WHAT IS EXPECTED: What you return must be every line below that includes the word "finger".

Dataset items:
= = =

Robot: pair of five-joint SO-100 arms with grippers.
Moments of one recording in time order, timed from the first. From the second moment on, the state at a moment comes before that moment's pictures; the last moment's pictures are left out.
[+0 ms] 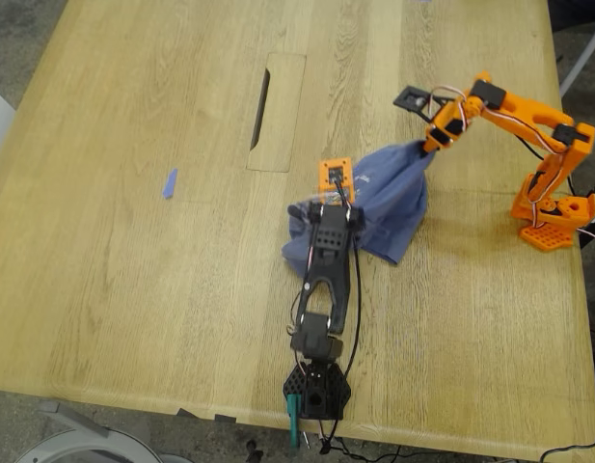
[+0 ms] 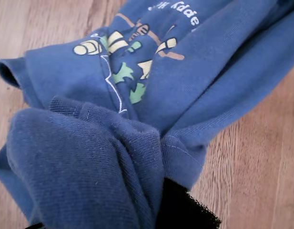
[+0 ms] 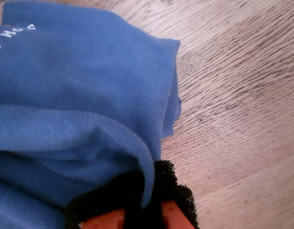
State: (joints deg) arm 0 12.5 116.0 95.8 82.2 -102.8; arm 1 14.7 108.9 92.5 80.2 -80.4
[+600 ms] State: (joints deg) arm 0 31.6 136.1 116.2 75.1 -103.7; arm 1 6.9 138.2 118.9 89.7 -79.8
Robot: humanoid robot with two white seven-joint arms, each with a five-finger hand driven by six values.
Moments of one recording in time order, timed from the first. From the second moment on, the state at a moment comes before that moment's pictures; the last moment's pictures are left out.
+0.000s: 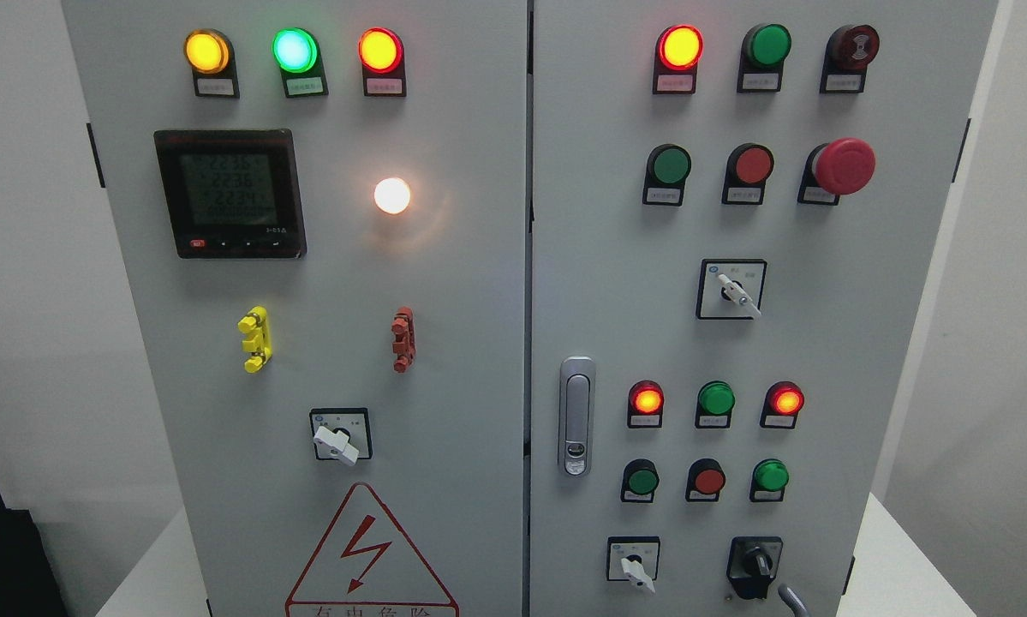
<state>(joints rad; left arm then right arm) 0.13 -0.06 0.04 -0.11 0.00 -0.04 -0.16 0.07 0.05 0.00 -1.77 -0.07 -0.15 -0.05</state>
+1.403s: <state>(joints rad) 0.13 -0.06 0.04 -0.11 0.00 -0.04 -0.17 0.06 0.05 0.04 -1.76 -0.07 -0.14 -0.06</state>
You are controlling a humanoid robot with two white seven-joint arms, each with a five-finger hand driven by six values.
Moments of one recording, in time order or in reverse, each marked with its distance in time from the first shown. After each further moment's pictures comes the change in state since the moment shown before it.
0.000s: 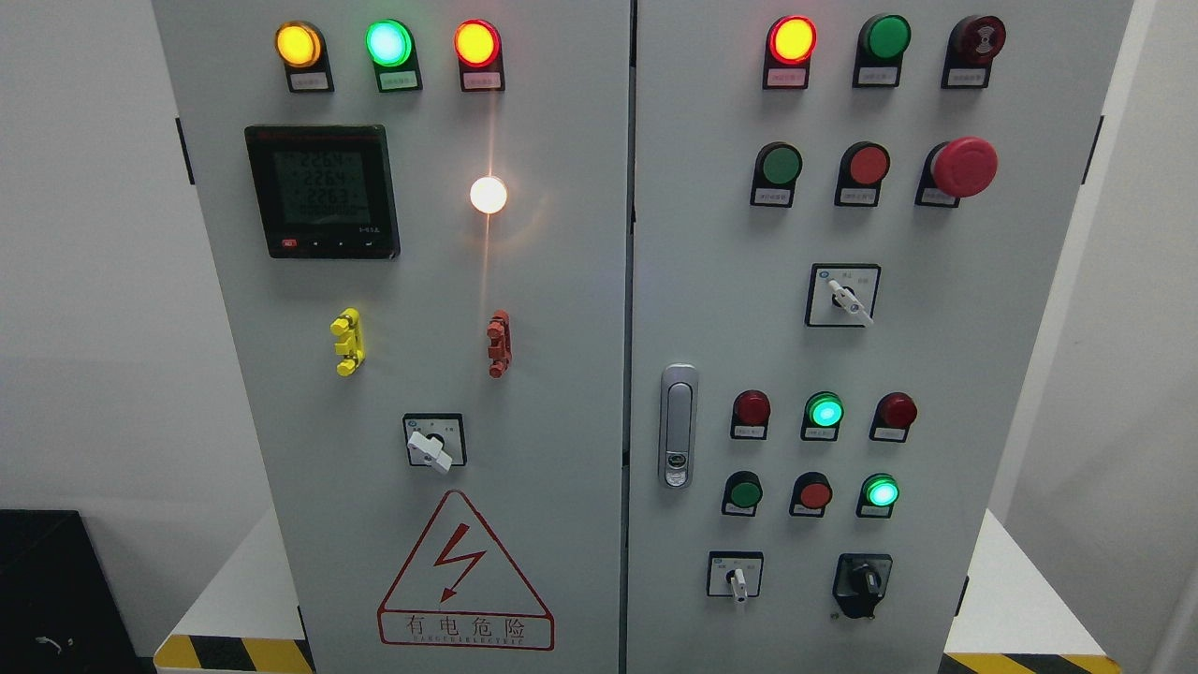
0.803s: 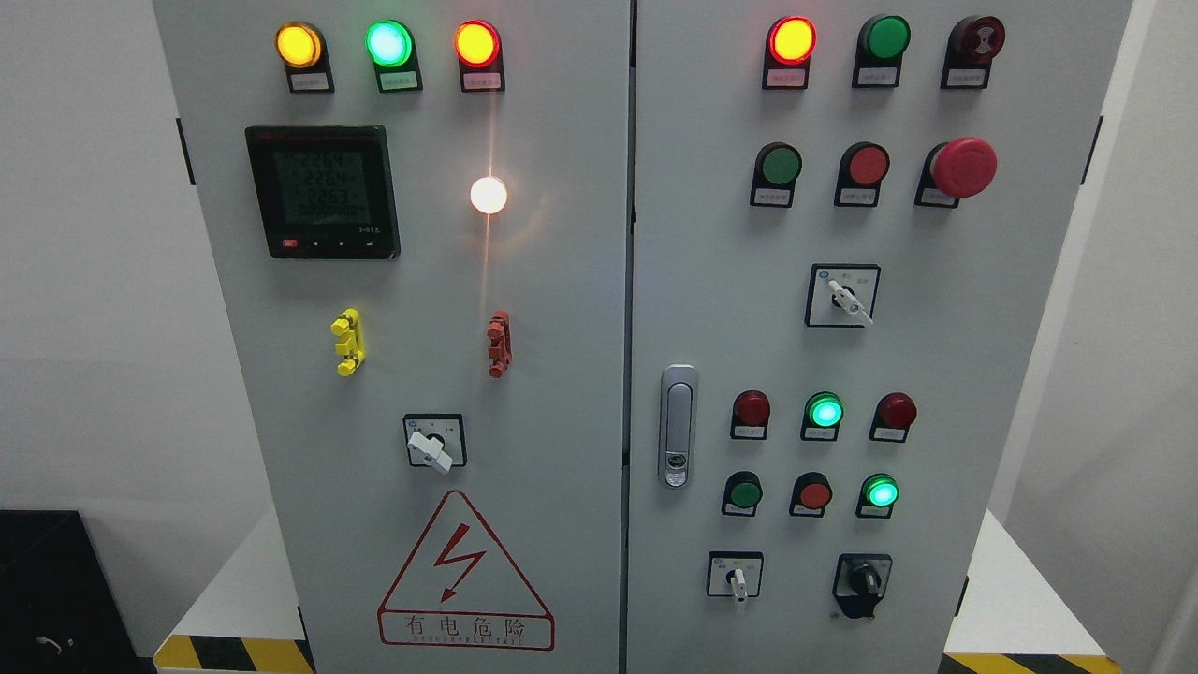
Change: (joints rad) left arm 0.000 0.000 0.000 0.000 0.000 0.000 0.000; right arm 0.185 -0.010 0.006 0.133 -0.089 -0.028 -0.121
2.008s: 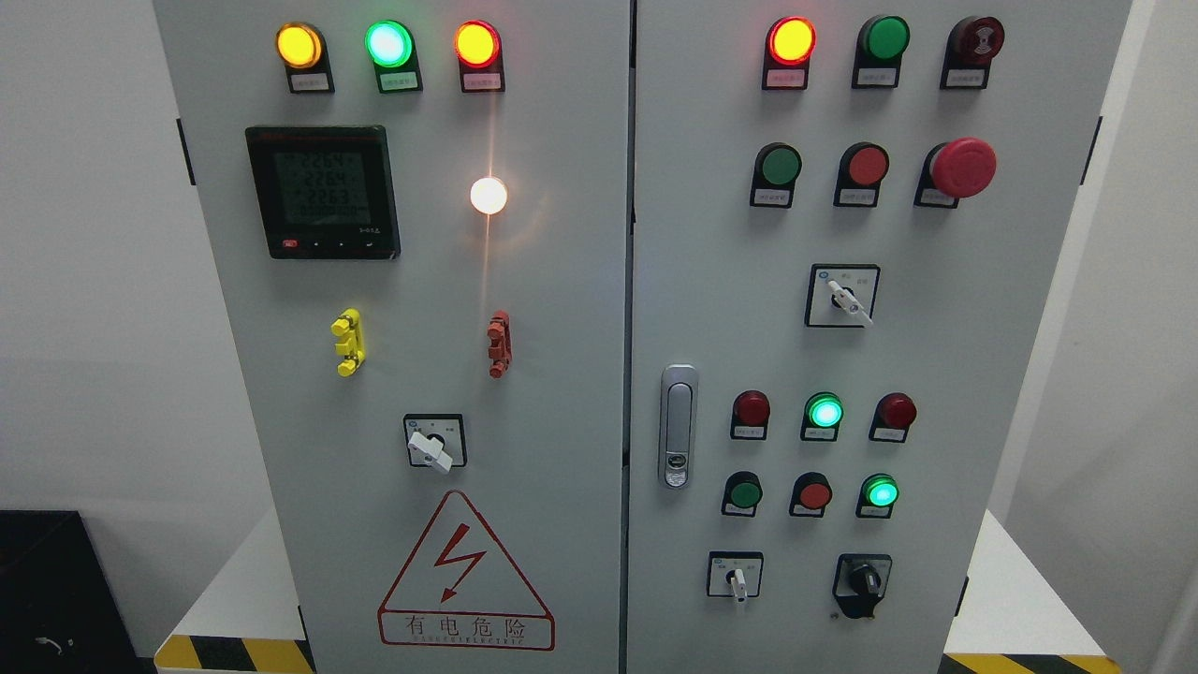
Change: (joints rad) left arm 0.000 0.000 0.000 0.000 0.000 0.000 0.000; right arm 0.120 -0.007 -0.014 0.580 -0.183 -0.066 -0.082
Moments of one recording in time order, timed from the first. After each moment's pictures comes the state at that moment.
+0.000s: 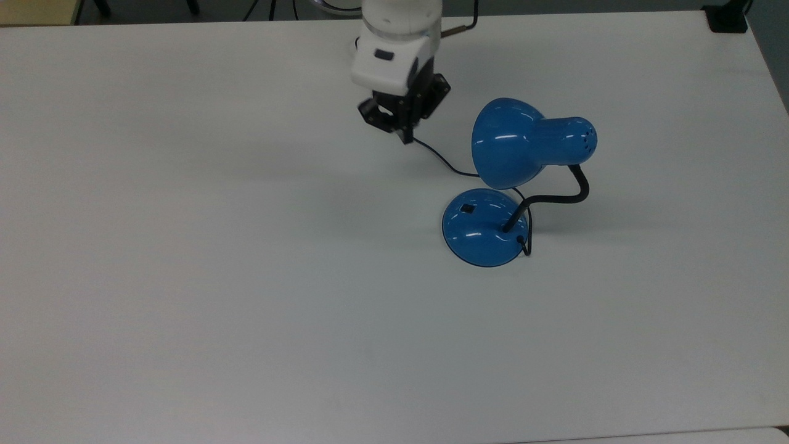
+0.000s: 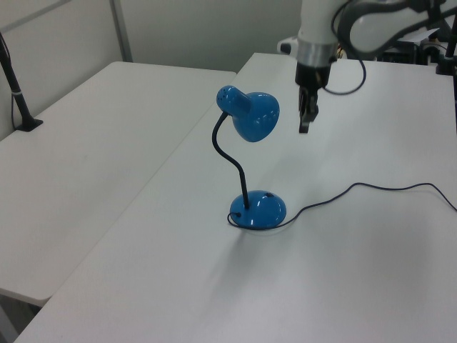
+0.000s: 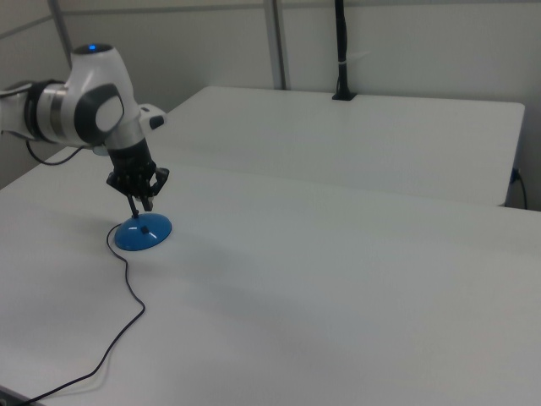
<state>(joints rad) 0.03 0.14 0.19 -1.87 0.01 2.12 -0.28</state>
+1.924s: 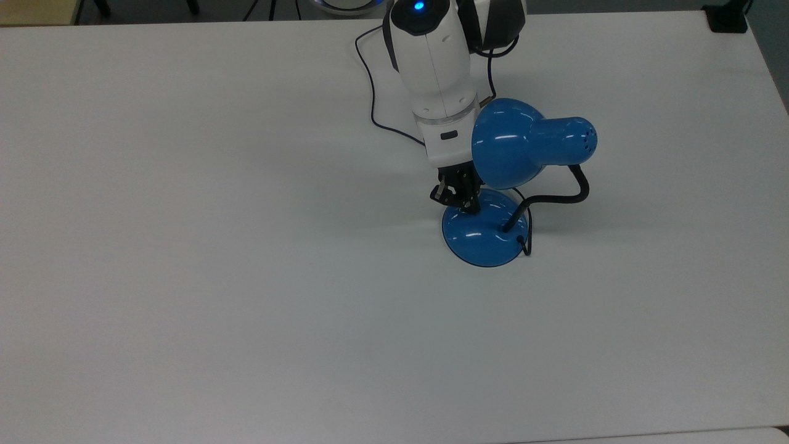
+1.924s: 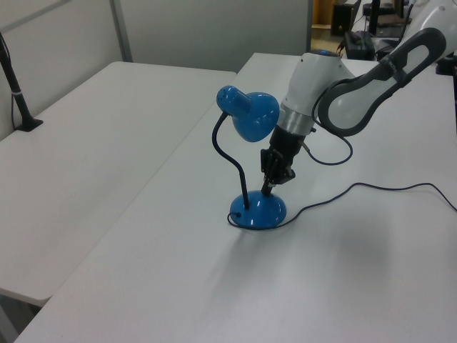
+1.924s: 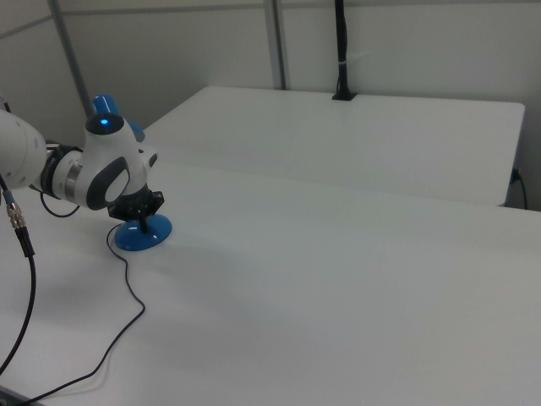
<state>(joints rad) 0.04 0.38 0.29 -1.95 0.21 2.66 -0.74</state>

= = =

WRITTEN ANSWER:
Robot: humanoid robot with two white seven-joint arms, each with a five-finger hand driven by six values.
You are controlling a humanoid robot with two white seven-joint arms, each with a five-finger hand driven by six values.

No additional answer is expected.